My first opportunity to see the connection between handcraft and new technology was in the summer of 1999. I remember the moment clearly because, in retrospect, my perception of what was possible was so far off the mark.
I was standing on the deck by the main office of the Haystack Mountain School of Crafts in Deer Isle, Maine, and had just been introduced to Mitchel Resnick, who was visiting the island. Resnick is a professor and head of the Lifelong Kindergarten Group of the Media Lab at MIT. As soon as I heard “MIT,” my response was that an intensive craft workshop program and one of the nation’s preeminent technology centers didn’t have much in common. Although we were still in a pre-smartphone era, it was clear that digital technology had already begun making rapid advances in our culture. For me, Haystack—where we emphasized the process of discovery through working with materials—was an antidote to technological changes that were replacing human touch.
I commented to Resnick that our institutions were pretty far apart in how we looked at the world. He said that he thought we actually had a lot in common. I was skeptical. MIT represented the latest technology, all wired intensity driving technological innovation in the heart of Cambridge; Haystack, designed by Edward Larrabee Barnes and built in 1960 on a spectacular sloping site overlooking Jericho Bay, was a place of retreat, where time seemed to slow down as makers experimented with clay, glass, metals, textiles, wood, and other materials.

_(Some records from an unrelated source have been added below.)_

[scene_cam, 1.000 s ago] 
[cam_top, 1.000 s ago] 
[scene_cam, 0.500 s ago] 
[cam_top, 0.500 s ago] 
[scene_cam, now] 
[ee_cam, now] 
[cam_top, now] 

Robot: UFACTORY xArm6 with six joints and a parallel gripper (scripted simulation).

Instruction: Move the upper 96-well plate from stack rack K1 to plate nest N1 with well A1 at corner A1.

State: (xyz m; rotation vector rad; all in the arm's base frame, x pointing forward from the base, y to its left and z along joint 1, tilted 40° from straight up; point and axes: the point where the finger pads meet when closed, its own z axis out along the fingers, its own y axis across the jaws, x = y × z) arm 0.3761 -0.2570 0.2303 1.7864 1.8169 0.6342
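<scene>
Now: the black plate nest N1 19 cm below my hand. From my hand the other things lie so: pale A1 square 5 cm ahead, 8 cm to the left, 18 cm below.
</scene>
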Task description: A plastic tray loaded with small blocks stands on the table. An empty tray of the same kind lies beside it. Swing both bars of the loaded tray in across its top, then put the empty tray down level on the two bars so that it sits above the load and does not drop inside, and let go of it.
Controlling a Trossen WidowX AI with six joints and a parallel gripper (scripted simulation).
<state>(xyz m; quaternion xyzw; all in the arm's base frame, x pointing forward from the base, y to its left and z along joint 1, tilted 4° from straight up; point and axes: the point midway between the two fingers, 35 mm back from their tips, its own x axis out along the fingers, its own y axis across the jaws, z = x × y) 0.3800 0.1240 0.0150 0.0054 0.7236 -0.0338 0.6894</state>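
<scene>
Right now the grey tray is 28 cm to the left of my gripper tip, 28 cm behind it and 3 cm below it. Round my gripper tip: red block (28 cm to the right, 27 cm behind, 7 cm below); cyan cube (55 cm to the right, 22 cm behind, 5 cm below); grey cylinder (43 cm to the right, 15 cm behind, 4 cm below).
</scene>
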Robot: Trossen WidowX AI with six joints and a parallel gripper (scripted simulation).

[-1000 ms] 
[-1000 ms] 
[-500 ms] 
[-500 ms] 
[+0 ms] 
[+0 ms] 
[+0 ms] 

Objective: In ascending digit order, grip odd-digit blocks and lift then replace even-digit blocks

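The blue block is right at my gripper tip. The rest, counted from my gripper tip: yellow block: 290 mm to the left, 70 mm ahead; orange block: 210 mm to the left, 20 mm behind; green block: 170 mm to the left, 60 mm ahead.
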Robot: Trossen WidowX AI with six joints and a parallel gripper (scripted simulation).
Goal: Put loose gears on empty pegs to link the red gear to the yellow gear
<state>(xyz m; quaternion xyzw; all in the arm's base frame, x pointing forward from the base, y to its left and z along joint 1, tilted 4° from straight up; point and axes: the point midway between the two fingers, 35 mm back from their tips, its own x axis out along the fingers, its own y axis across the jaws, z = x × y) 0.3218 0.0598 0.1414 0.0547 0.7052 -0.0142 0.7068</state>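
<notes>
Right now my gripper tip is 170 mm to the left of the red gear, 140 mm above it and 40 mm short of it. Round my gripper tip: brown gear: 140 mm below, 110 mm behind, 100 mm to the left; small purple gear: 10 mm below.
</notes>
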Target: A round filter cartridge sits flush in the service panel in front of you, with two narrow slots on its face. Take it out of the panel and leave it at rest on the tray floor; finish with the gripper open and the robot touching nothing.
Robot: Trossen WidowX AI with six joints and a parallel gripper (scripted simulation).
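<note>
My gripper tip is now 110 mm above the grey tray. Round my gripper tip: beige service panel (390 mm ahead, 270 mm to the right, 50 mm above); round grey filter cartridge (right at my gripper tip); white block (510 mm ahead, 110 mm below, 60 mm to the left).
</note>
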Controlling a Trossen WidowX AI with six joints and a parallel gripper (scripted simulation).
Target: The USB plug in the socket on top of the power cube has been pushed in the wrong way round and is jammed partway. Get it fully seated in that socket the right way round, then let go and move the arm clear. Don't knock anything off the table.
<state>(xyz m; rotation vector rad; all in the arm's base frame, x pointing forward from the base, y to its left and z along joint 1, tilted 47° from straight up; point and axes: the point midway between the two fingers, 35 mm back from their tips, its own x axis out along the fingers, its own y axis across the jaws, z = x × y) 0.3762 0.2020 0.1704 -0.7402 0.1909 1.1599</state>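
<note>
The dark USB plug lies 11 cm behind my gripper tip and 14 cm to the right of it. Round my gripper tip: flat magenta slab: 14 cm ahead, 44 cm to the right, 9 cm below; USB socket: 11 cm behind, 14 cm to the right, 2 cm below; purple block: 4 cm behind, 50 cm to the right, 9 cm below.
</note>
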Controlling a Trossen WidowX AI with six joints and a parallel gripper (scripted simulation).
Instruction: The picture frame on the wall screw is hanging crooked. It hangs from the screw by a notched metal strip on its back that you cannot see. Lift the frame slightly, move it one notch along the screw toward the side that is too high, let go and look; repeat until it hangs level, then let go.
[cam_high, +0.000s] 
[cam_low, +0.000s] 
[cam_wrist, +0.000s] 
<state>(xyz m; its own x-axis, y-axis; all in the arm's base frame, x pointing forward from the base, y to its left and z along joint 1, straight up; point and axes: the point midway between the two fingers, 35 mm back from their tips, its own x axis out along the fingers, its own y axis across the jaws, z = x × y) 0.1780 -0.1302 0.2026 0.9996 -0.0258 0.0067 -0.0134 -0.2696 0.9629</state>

This doesn’t mean that Haystack wasn’t contemporary. Francis Merritt, its founding director, was an innovative programmer who brought in craftspeople from Asia, Africa, and Europe and partnered with makers from other fields—including visionary architect Paolo Soleri at Arcosanti. But all our work had been connected with what we perceived as what made us human, and that centered on an intimate relationship between maker and material.
Still, I realized that Haystack should begin to examine this uneasy relationship between the analog and digital worlds and initiated conversations with Resnick and others at MIT about a symposium that would bring the two together.
In 2002, Digital Dialogues: Technology and the Hand, convened 60 or so makers, thinkers, designers, and educators for lectures and hands-on activities. Half the group was selected by Haystack, the other half, by MIT. In each of our six studios, we created impromptu labs and selected one craft representative and one new technology representative to develop projects together.
It was a bit overwhelming to see the arrival of the MIT contingent—loaded down with computers. It felt like two mismatched families gathering for a wedding or a visiting sports team from a much bigger school coming to play.
In our blacksmithing shop we paired MacArthur Award–winning blacksmith and sculptor Tom Joyce with Justine Cassell, at the time a professor in the Gesture and Narrative Language Group at the Media Lab. They decided to make a vessel in forged steel that would “tell” the story of its own making by placing sensors in the finished vessel. This involved recording audio and video during the making of the piece. I visited the studio late one evening. Joyce and others were working at the glowing red coal fires while grad students from MIT were working in the cool blue light of their laptops, creating the computer program needed for the project. It was at that moment that I made a connection to humans as inventors and makers—beginning with the mythic fires of the forge and continuing on to a digital world. What connected our two groups were ingenuity and a relationship with materials—a human story that is ancient and new at the same time.